### Your task:
Each record that follows must be printed exactly as given.
═══ Extracted records ═══
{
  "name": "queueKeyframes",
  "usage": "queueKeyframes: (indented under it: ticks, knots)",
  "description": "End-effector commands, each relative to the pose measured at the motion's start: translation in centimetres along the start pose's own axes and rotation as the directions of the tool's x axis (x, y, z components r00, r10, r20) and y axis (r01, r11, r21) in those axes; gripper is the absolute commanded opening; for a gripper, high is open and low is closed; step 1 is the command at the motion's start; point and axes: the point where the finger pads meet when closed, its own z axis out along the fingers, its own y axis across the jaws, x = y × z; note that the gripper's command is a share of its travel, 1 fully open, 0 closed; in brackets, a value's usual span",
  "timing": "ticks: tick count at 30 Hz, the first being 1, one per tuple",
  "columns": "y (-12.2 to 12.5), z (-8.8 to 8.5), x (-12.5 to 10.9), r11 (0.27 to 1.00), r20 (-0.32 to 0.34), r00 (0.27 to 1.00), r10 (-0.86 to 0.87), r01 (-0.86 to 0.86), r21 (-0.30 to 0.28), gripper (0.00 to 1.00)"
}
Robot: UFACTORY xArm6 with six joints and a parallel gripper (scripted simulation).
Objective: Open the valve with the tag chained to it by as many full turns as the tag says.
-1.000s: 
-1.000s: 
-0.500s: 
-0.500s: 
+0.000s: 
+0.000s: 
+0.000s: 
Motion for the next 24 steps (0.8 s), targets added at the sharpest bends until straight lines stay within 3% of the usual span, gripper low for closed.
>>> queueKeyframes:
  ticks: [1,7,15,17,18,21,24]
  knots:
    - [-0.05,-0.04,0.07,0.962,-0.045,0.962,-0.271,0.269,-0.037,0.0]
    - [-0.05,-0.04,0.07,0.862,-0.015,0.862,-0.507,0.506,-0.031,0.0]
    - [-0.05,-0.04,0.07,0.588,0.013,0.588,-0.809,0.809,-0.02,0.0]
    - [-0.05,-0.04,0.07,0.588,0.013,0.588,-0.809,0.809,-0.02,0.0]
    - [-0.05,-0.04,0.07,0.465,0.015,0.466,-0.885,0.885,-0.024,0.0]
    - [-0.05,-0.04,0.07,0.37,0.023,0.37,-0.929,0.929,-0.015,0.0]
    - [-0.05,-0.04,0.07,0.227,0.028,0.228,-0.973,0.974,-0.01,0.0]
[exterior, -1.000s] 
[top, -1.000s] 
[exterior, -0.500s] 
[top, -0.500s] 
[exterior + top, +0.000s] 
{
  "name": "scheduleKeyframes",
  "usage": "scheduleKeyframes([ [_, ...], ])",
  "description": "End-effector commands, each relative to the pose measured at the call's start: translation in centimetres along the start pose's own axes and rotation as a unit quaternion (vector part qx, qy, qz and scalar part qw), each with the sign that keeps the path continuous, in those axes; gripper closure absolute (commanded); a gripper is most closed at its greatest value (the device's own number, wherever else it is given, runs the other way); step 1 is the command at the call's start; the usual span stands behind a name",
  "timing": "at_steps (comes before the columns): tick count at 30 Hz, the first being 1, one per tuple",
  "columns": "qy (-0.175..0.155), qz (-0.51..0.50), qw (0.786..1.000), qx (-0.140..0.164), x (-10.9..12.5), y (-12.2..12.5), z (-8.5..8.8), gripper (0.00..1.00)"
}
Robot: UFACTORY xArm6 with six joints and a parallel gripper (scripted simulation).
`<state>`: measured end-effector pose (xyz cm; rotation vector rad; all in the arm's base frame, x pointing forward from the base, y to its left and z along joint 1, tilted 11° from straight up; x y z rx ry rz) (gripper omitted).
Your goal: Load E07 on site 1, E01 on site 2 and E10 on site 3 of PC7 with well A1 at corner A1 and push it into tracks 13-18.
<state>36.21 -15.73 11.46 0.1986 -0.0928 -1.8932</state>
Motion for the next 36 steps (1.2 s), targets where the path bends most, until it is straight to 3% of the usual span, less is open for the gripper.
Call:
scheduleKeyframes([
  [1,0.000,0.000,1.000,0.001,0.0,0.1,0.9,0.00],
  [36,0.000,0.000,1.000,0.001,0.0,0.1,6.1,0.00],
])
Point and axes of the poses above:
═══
### Your response:
{
  "name": "queueKeyframes",
  "usage": "queueKeyframes: (indented under it: ticks, knots)",
  "description": "End-effector commands, each relative to the pose measured at the motion's start: translation in centimetres along the start pose's own axes and rotation as the directions of the tool's x axis (x, y, z components r00, r10, r20) and y axis (r01, r11, r21) in those axes; gripper is the absolute commanded opening; for a gripper, high is open and low is closed; step 1 is the command at the motion's start; point and axes: the point where the finger pads meet when closed, its own z axis out along the fingers, its own y axis across the jaws, x = y × z; note that the gripper's command is a share of its travel, 1 fully open, 0 closed; in brackets, a value's usual span",
  "timing": "ticks: tick count at 30 Hz, the first being 1, one per tuple",
  "columns": "y (-12.2 to 12.5), z (-8.8 to 8.5), x (-12.5 to 10.9), r11 (0.27 to 1.00), r20 (-0.32 to 0.34), r00 (0.27 to 1.00), r10 (-0.86 to 0.87), r01 (-0.86 to 0.86), r21 (-0.30 to 0.28), gripper (0.00 to 1.00)"
}
Robot: UFACTORY xArm6 with six joints and a parallel gripper (scripted simulation).
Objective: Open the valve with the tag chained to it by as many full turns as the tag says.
-1.000s: 
-1.000s: 
-0.500s: 
-0.500s: 
+0.000s: 
+0.000s: 
+0.000s: 
Motion for the next 24 steps (0.8 s), targets added at the sharpest bends until straight lines stay within 3% of the usual span, gripper low for closed.
>>> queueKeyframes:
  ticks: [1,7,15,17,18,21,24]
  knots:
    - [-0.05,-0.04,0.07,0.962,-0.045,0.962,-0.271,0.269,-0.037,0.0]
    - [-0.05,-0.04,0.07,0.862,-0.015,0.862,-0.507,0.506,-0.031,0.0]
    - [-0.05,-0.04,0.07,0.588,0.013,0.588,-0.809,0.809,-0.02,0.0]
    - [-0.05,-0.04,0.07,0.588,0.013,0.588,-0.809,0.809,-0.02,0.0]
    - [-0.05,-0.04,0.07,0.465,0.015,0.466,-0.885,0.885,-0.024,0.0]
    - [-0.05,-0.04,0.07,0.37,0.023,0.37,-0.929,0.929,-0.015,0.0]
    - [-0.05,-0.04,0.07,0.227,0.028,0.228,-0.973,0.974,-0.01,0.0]
[exterior, -1.000s] 
[top, -1.000s] 
[exterior, -0.500s] 
[top, -0.500s] 
[exterior + top, +0.000s] 
{
  "name": "scheduleKeyframes",
  "usage": "scheduleKeyframes([ [_, ...], ])",
  "description": "End-effector commands, each relative to the pose measured at the call's start: translation in centimetres along the start pose's own axes and rotation as a unit quaternion (vector part qx, qy, qz and scalar part qw), each with the sign that keeps the path continuous, in those axes; gripper closure absolute (commanded); a gripper is most closed at its greatest value (the device's own number, wherever else it is given, runs the other way); step 1 is the command at the call's start; the usual span stands behind a name",
  "timing": "at_steps (comes before the columns): tick count at 30 Hz, the first being 1, one per tuple",
  "columns": "qy (-0.175..0.155), qz (-0.51..0.50), qw (0.786..1.000), qx (-0.140..0.164), x (-10.9..12.5), y (-12.2..12.5), z (-8.5..8.8), gripper (0.00..1.00)"
}
Robot: UFACTORY xArm6 with six joints and a parallel gripper (scripted simulation).
`<state>`: measured end-effector pose (xyz cm; rotation vector rad; all in the arm's base frame, x pointing forward from the base, y to its left and z along joint 1, tilted 11° from straight up; x y z rx ry rz) (gripper omitted).
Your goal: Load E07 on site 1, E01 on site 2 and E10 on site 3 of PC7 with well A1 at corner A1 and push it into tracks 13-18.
<state>36.21 -15.73 11.46 0.1986 -0.0928 -1.8932</state>
Motion for the next 36 steps (1.2 s), targets where the path bends most, until it is straight to 3% of the usual span, less is open for the gripper.
Call:
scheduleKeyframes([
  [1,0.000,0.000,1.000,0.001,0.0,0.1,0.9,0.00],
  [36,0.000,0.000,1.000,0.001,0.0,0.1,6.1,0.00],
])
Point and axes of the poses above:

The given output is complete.